What are the last two digits of 5 to the power of 347?

Use arithmetic Modulo 100. The Mod operator is defined as follows:

x Mod y is, by definition, the remainder you get when you divide x by y. This is the same as subtracting from x that multiple of y that makes the resulting number smaller than y.

Example

12 mod 5 = 2

If you divide 12 by 5 then the remainder is 2.

12 - 2*5 = 2

If we take Mod 100 a number, then we obtain the last two digits. Of course, in case of this problem we don't want to calculate the number first and then take Mod 100. Fortunately this is not necessary as the Mod of a product is the Mod of the product of the Mods.

To avoid awkward notations with the Mod symbol, it is customary to simply use the equals sign when doing calculations Mod some fixed number. So, let's calculate 5^347 Mod 100 and let's write a = b whenever a Mod 100 = b Mod 100.

We have:

5^3 = 125 = 25 = 5^2

This implies that 5^n = 25 for any
n > 1. If n = 2 or 3 then we already know that this is true. If n is larger, then:

5^n = 5^3 5^(n-3) = 5^2 5^(n-3) =
5^(n-1)

So, you can just subtract 1 from the exponent and eventually the exponent will become 3 in which case the number is 25.

Oh boy, I'm gonna need my clown calculator for this one! *brings out an oversized calculator* Let's see... *presses buttons dramatically* 5 to the power of 347 equals... drumroll, please... 25! So the last two digits are 2 and 5! Ta-da!

To find the last two digits of 5 raised to the power of 347, we can look for a pattern.

When we raise 5 to different powers, we can observe the pattern of the last two digits:

5^1 = 5
5^2 = 25
5^3 = 125
5^4 = 625
5^5 = 3125
...

We can see that the pattern repeats in cycles with a length of 20. So, to find the last two digits of 5^347, we simply need to find the remainder when 347 is divided by 20.

347 divided by 20 is equal to 17 with a remainder of 7. Therefore, the last two digits of 5^347 are the same as 5^7.

Calculating 5^7, we get:
5^7 = 78125

The last two digits of 78125 are 25.

Therefore, the last two digits of 5^347 are 25.

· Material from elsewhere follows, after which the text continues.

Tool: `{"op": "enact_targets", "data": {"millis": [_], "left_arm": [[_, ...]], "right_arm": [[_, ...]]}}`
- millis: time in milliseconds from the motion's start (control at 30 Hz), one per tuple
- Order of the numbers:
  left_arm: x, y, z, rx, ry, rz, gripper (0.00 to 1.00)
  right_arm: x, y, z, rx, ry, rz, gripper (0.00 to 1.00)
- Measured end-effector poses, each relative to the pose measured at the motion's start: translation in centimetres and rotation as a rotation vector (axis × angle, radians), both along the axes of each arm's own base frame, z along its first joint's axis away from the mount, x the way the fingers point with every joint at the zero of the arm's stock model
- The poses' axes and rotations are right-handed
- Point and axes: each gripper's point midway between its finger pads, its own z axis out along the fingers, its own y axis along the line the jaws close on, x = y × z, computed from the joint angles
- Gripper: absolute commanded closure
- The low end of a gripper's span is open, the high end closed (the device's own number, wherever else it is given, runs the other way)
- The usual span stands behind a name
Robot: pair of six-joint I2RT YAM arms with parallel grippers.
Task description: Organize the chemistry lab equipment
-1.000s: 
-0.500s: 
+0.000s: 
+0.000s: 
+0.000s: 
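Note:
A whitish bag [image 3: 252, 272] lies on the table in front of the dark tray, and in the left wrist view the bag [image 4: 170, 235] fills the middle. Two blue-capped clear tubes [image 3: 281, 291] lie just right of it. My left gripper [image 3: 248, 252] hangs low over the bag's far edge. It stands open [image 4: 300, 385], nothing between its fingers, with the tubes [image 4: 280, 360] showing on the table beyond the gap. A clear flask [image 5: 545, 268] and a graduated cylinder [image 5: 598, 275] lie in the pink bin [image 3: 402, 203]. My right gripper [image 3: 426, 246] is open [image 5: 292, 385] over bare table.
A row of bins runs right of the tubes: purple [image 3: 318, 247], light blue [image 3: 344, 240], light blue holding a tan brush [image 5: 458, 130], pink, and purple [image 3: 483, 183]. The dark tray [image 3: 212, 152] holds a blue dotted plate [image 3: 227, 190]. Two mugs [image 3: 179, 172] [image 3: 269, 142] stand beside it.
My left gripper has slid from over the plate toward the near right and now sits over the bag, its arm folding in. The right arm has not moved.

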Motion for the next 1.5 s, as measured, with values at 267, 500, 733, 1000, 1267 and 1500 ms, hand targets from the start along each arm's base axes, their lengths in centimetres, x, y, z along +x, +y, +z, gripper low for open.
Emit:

To find the last two digits of 5 to the power of 347, we can start by observing the pattern of the last two digits of powers of 5:

5^1 = 05
5^2 = 25
5^3 = 125
5^4 = 625
5^5 = 3125
...

From the pattern, we can see that the last two digits of the powers of 5 repeat in cycles of 20. In other words, 5^1 has the same last two digits as 5^21, 5^41, 5^61, and so on.

Now, let's analyze the exponent 347. We can divide it by 20 to see how many complete cycles exist within the exponent:

347 รท 20 = 17 remainder 7

This means that there are 17 complete cycles of 20, and an additional power left over, 5^7.

Using the pattern, we know that 5^7 has the same last two digits as 5^1:

5^1 = 05

Therefore, the last two digits of 5^347 are 0 and 5.